## What to work on
Search the listing below for the string "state", then copy every line it appears in.
*** Supplied information
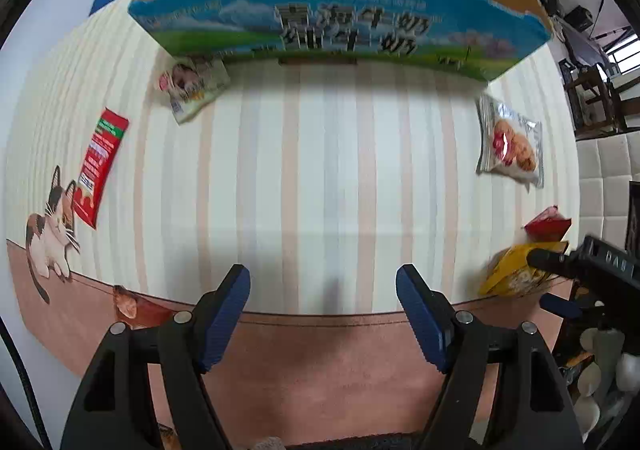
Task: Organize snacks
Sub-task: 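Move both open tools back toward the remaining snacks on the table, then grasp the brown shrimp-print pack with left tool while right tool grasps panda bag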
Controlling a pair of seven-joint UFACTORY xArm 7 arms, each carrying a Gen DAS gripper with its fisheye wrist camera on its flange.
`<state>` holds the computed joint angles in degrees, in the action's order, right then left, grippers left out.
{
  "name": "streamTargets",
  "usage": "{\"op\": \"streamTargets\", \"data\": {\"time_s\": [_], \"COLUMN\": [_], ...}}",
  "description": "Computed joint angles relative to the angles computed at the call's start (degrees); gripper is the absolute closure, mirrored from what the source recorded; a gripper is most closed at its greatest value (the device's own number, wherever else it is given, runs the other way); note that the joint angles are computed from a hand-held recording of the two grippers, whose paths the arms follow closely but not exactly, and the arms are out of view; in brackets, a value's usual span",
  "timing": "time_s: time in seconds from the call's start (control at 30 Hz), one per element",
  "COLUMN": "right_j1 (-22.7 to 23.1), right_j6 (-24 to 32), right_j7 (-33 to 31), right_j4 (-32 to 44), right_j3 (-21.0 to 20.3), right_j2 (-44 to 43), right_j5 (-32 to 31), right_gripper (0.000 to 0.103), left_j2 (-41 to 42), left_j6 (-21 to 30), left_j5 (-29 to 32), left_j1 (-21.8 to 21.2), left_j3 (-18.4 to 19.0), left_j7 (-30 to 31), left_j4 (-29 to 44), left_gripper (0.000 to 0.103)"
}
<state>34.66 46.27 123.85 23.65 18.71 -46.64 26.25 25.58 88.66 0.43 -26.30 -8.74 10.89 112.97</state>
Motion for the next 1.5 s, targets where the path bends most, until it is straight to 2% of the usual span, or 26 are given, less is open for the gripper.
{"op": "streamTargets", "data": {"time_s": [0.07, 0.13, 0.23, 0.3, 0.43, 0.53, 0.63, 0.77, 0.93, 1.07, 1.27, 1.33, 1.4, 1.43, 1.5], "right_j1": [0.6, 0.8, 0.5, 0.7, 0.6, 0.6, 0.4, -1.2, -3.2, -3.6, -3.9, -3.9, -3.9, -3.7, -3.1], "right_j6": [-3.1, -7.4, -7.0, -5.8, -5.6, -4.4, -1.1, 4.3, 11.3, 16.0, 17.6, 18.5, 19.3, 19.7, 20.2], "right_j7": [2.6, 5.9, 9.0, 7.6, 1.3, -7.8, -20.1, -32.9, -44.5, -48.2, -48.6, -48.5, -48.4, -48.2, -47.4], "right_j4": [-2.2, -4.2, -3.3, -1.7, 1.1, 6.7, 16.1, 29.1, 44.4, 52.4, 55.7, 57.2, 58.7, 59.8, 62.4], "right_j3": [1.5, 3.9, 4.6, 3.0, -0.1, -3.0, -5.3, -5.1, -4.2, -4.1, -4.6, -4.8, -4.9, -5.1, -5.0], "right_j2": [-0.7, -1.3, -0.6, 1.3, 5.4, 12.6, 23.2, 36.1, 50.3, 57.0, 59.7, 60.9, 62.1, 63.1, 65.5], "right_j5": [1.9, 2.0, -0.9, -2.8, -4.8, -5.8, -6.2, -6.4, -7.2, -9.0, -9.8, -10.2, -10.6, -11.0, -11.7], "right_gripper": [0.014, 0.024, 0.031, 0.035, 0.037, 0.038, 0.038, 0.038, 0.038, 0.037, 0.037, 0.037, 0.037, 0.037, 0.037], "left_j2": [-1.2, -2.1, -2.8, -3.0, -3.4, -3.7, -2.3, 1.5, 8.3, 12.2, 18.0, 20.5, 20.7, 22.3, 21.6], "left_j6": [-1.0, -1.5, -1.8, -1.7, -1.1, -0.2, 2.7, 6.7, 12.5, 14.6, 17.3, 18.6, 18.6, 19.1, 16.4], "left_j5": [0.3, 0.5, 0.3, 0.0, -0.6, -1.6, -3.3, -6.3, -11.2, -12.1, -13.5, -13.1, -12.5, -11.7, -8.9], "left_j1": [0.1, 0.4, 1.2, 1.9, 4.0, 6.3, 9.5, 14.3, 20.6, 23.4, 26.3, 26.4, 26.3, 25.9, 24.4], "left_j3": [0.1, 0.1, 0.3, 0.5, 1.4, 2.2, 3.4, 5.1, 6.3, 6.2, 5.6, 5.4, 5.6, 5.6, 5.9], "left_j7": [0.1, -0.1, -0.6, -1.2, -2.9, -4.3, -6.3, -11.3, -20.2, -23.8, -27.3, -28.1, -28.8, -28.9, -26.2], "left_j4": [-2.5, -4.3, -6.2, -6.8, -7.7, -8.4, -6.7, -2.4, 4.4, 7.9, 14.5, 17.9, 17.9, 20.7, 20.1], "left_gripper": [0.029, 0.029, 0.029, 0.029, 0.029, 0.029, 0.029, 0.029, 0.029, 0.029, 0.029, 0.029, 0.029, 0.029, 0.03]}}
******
## Solution
`<state>` holds the computed joint angles in degrees, in the action's order, right then left, grippers left out.
<state>34.66 46.27 123.85 23.65 18.71 -46.64 26.25 25.58 88.66 0.43 -26.30 -8.74 10.89 112.97</state>

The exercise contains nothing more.